● Work request: Line for line, the listing below is to be transcribed exactly.

● Data supplied:
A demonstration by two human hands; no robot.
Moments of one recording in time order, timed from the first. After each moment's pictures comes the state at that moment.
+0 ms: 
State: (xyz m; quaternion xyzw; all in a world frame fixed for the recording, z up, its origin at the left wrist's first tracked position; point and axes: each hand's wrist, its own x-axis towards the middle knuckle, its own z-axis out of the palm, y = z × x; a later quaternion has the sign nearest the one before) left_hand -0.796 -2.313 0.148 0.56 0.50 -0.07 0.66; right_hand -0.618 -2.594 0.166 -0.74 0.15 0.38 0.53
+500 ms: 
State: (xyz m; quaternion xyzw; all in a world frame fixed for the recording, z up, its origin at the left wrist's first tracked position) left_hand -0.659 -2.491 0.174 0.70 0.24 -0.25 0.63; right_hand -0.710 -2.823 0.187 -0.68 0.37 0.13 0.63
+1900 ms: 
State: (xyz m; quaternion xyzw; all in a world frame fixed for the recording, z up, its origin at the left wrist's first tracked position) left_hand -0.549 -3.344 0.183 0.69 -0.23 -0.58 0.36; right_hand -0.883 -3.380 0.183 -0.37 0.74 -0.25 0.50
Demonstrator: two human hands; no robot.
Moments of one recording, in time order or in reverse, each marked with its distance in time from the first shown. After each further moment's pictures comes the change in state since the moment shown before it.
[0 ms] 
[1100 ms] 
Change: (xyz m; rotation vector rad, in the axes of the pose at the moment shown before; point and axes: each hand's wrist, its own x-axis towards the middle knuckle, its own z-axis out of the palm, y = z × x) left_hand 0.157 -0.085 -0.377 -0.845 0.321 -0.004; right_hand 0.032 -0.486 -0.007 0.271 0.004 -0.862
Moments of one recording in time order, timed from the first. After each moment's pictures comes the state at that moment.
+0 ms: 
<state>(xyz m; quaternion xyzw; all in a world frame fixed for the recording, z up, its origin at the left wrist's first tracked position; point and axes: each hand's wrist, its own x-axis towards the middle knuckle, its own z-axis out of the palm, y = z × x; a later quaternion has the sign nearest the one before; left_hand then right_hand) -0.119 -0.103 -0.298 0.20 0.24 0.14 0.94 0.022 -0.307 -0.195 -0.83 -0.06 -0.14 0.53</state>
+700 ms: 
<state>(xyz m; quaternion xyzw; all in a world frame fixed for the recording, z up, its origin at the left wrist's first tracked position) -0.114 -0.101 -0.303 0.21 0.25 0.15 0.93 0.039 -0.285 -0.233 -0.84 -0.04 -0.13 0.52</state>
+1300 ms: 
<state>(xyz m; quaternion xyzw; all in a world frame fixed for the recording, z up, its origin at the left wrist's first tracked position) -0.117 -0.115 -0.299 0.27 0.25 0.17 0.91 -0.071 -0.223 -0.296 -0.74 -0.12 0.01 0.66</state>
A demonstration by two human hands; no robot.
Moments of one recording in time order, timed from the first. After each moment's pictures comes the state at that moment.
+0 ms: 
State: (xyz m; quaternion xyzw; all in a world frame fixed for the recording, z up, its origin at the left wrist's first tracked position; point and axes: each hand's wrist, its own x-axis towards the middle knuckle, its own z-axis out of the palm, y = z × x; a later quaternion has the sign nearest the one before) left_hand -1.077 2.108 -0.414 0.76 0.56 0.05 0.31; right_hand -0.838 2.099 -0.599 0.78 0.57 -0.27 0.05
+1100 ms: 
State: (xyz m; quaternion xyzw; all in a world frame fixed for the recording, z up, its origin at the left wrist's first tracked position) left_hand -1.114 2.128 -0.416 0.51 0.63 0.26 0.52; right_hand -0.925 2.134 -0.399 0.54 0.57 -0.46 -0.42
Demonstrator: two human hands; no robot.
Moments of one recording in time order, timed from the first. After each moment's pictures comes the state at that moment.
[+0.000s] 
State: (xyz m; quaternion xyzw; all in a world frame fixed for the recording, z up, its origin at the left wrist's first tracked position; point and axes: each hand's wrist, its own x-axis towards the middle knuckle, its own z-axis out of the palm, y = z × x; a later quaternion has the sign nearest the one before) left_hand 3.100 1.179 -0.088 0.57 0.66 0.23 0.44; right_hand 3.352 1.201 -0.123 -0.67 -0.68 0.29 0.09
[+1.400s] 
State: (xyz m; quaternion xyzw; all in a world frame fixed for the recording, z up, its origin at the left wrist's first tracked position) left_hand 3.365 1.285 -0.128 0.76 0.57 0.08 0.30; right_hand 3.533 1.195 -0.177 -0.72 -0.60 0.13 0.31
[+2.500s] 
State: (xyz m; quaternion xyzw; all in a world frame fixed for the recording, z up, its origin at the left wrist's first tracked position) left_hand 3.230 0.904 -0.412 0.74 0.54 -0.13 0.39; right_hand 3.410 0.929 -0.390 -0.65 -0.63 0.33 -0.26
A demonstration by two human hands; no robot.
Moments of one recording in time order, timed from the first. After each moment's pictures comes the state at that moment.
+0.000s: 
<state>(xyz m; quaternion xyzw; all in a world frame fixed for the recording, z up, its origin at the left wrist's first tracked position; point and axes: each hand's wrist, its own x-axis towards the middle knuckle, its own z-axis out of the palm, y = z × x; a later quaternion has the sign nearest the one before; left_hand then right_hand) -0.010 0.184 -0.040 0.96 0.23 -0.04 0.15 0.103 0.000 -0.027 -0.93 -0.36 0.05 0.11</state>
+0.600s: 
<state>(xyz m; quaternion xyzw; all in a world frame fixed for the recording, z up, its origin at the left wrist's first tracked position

● Exercise response:
A demonstration by two human hands; no robot.
Moments of one recording in time order, timed from the first. After each moment's pictures comes the state at that moment.
+0 ms: 
State: (xyz m; quaternion xyzw; all in a world frame fixed for the recording, z up, its origin at the left wrist's first tracked position; point and axes: each hand's wrist, its own x-axis towards the middle knuckle, its own z-axis out of the palm, y = z × x; a later quaternion has the sign nearest the one before) left_hand -0.796 -2.313 0.148 0.56 0.50 -0.07 0.66; right_hand -0.618 -2.594 0.166 -0.74 0.15 0.38 0.53
+500 ms: 
State: (xyz m; quaternion xyzw; all in a world frame fixed for the recording, z up, its origin at the left wrist's first tracked position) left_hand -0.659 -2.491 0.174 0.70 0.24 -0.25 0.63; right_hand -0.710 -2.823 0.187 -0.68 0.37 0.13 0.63
+1900 ms: 
State: (xyz m; quaternion xyzw; all in a world frame fixed for the recording, z up, its origin at the left wrist's first tracked position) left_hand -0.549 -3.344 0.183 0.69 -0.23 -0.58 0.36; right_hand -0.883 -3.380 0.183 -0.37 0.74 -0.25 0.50
Demonstrator: two human hands; no robot.
Moments of one recording, in time order or in reverse, each marked with its distance in time from the first shown. After each further moment's pictures comes the change in state since the moment shown before it.
[0 ms] 
[1100 ms] 
Change: (xyz m; rotation vector rad, in the axes of the pose at the moment shown before; point and axes: each hand's wrist, its own x-axis towards the middle knuckle, its own z-axis out of the palm, y = z × x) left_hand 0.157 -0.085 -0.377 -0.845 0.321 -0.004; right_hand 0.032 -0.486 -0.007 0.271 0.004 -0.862
Moments of one recording in time order, timed from the first. After each moment's pictures comes the state at that moment.
+0 ms: 
<state>(xyz m; quaternion xyzw; all in a world frame fixed for the recording, z up, its origin at the left wrist's first tracked position; point and axes: each hand's wrist, its own x-axis towards the middle knuckle, its own z-axis out of the palm, y = z × x; a later quaternion has the sign nearest the one before; left_hand then right_hand) -0.119 -0.103 -0.298 0.20 0.24 0.14 0.94 0.022 -0.307 -0.195 -0.83 -0.06 -0.14 0.53</state>
+700 ms: 
<state>(xyz m; quaternion xyzw; all in a world frame fixed for the recording, z up, its origin at the left wrist's first tracked position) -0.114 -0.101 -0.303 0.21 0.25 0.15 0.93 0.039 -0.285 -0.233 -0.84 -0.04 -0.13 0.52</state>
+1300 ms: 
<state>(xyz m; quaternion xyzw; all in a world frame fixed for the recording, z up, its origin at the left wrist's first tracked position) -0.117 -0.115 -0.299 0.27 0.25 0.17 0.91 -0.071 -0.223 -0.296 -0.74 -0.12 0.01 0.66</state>
A demonstration by two human hands; no robot.
Moments of one recording in time order, timed from the first. After each moment's pictures comes the state at that moment.
+0 ms: 
State: (xyz m; quaternion xyzw; all in a world frame fixed for the recording, z up, its origin at the left wrist's first tracked position; point and axes: each hand's wrist, its own x-axis towards the middle knuckle, its own z-axis out of the palm, y = z × x; a later quaternion has the sign nearest the one before) left_hand -1.077 2.108 -0.414 0.76 0.56 0.05 0.31; right_hand -0.838 2.099 -0.599 0.78 0.57 -0.27 0.05
+1100 ms: 
State: (xyz m; quaternion xyzw; all in a world frame fixed for the recording, z up, its origin at the left wrist's first tracked position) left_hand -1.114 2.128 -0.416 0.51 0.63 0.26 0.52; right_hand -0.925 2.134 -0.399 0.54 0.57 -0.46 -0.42
Demonstrator: two human hands; no robot.
Moments of one recording in time order, timed from the first. After each moment's pictures comes the state at that moment.
[+0.000s] 
State: (xyz m; quaternion xyzw; all in a world frame fixed for the recording, z up, its origin at the left wrist's first tracked position; point and axes: each hand's wrist, its own x-axis towards the middle knuckle, its own z-axis out of the palm, y = z × x; a later quaternion has the sign nearest the one before) left_hand 3.100 1.179 -0.088 0.57 0.66 0.23 0.44; right_hand 3.352 1.201 -0.123 -0.67 -0.68 0.29 0.09
[+1.400s] 
State: (xyz m; quaternion xyzw; all in a world frame fixed for the recording, z up, its origin at the left wrist's first tracked position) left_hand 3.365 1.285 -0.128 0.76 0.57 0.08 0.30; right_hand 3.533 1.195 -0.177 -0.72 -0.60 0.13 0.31
[+2.500s] 
State: (xyz m; quaternion xyzw; all in a world frame fixed for the recording, z up, its origin at the left wrist's first tracked position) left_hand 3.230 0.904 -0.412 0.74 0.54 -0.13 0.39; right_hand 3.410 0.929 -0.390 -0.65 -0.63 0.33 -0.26
A demonstration by two human hands; no robot.
Moments of one recording in time order, timed from the first. After each moment's pictures comes the state at that moment.
+0.000s: 
<state>(xyz m; quaternion xyzw; all in a world frame fixed for the recording, z up, its origin at the left wrist's first tracked position; point and axes: each hand's wrist, its own x-axis towards the middle knuckle, its own z-axis out of the palm, y = z × x; a later quaternion has the sign nearest the one before; left_hand then right_hand) -0.010 0.184 -0.040 0.96 0.23 -0.04 0.15 0.103 0.000 -0.027 -0.93 -0.36 0.05 0.11</state>
+0.600s: 
<state>(xyz m; quaternion xyzw; all in a world frame fixed for the recording, z up, its origin at the left wrist's first tracked position

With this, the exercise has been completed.